_YOUR TASK_. Please copy every line with the string "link" from the entries below.

--- START ---

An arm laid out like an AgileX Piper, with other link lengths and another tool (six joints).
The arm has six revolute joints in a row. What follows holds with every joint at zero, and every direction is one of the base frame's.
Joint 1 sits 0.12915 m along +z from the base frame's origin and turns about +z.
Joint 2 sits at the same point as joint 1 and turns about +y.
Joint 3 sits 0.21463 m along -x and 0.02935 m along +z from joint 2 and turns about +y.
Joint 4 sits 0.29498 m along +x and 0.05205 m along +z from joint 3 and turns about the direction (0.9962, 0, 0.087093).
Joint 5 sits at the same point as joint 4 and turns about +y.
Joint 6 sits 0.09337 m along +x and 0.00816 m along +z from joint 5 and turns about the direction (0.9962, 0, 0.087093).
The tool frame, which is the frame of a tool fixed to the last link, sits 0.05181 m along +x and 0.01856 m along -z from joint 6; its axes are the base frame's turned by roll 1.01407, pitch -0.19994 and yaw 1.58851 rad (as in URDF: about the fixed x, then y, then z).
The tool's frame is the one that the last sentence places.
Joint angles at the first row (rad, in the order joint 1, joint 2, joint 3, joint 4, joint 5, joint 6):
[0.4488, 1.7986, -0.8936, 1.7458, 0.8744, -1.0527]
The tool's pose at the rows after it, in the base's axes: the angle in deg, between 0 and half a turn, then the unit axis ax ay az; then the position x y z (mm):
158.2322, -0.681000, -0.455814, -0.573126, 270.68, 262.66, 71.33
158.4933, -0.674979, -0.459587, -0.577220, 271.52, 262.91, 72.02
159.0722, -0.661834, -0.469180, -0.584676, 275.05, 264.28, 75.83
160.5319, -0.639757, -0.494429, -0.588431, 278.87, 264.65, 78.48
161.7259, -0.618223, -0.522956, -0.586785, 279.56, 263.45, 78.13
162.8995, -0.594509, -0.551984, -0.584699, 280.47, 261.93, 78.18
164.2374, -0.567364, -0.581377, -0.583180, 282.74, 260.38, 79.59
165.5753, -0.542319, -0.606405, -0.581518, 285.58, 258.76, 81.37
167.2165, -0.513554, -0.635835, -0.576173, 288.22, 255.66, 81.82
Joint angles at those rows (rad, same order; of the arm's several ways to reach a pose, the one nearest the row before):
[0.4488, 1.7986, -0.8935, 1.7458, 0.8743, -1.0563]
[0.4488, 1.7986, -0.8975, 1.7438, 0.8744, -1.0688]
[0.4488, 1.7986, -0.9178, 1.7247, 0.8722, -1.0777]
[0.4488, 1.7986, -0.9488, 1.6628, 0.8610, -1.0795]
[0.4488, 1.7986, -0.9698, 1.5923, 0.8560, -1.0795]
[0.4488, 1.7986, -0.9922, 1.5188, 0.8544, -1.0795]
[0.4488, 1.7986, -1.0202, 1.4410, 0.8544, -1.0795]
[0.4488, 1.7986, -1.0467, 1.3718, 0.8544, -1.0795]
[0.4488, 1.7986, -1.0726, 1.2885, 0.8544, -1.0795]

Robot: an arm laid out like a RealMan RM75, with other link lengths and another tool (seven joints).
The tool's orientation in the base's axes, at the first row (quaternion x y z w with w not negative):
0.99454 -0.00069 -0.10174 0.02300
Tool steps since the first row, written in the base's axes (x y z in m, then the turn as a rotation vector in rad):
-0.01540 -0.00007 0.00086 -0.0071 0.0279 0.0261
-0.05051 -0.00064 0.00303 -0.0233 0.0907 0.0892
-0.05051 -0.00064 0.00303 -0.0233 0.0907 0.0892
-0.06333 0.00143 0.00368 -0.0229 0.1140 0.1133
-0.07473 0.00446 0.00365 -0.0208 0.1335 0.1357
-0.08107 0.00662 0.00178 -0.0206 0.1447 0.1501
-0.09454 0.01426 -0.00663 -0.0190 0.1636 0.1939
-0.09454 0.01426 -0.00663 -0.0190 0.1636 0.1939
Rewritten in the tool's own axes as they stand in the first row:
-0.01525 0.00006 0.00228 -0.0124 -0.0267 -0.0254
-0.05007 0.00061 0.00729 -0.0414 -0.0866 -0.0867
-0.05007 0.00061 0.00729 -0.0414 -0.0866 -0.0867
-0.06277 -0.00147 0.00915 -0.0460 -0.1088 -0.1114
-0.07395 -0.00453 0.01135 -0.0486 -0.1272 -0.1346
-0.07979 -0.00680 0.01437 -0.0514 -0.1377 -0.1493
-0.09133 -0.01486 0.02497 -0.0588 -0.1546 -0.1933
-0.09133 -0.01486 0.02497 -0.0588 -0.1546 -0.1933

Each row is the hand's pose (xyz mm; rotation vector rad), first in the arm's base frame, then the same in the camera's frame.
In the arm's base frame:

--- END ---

_PROBLEM SOLUTION_.
An arm laid out like an AgileX Piper, with other link lengths and another tool (six joints).
The tool frame, which is the frame of a tool fixed to the last link, sits 0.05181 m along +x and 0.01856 m along -z from joint 6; its axes are the base frame's turned by roll 1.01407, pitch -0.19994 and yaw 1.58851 rad (as in URDF: about the fixed x, then y, then z).
Robot: an arm laid out like a RealMan RM75, with other link lengths and another tool (seven joints).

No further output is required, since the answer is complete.